Lets assume something like the following:
# define __thread __declspec(thread)
__thread int* ds_base;
__thread int ds_top;
#define DS_PUSH(x) ds_base[++ds_top] = x
Then, compiling a simple DS_PUSH(10) with gcc -O2  results in:
movl %gs:0, %eax
movl ds_top@NTPOFF(%eax), %edx
movl %edx, ds_top@NTPOFF(%eax)
movl ds_base@NTPOFF(%eax), %eax
movl $10, (%eax,%edx,4)
Compiling with gcc without -O2 generates 7 instructions.
Using cl /O2  results in:
mov ecx, DWORD PTR fs:__tls_array
mov eax, DWORD PTR __tls_index
mov eax, DWORD PTR [ecx+eax*4]
add DWORD PTR _ds_top[eax], 1
mov ecx, DWORD PTR _ds_top[eax]
mov edx, DWORD PTR _ds_base[eax]
mov DWORD PTR [edx+ecx*4], 10
Compiling with cl without /O2 generates 17 instructions. So obviously /O2 makes things a lot better, here.

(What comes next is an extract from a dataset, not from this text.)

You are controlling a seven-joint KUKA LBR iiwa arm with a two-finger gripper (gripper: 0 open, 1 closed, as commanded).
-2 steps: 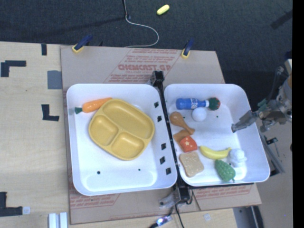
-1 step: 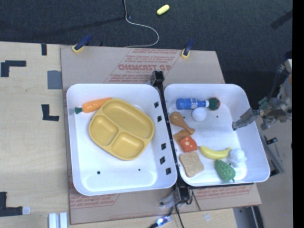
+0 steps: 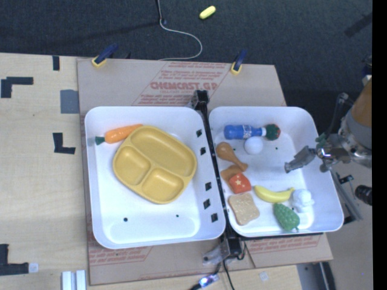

 gcc (GCC) 3.3.5 (Debian 1:3.3.5-13) on linux/x86
 Microsoft (R) 32-bit C/C++ Optimizing Compiler Version 14.00.50727.42 for 80x86 on win32/x86
Thanks for the comments. Yes... we'll be sure to use a variety of compilers for the release stages, and do some tests to pick the best results.|
PS: As an OS and language person, I just like complaining about compilers, etc.|
Above link abuse
|Louis Vuitton bags outle|
Visit buyIf want to know where you want to buy a href="http://www.louisvuittonbagoutletsale.com>Louis Vuitton bags outlet sale, you can use online resources Designer Louis Vuitton bags outlet sale visit descriptions of the Louis Vuitton bags and the big guy for the different costs and other accessories. You can find the online destination and Overstock Handbagcrew reduced price handbags and designer handbags. Check out other great creators of these pages that have the same quality and you will be able to see, how much to save - prices really have to pay a department store shopping at this site is much more normal. Have fun while you shop Louis Vuitton bags outlet sale!|
Post a Comment:
You can post a comment here. Keep it on-topic.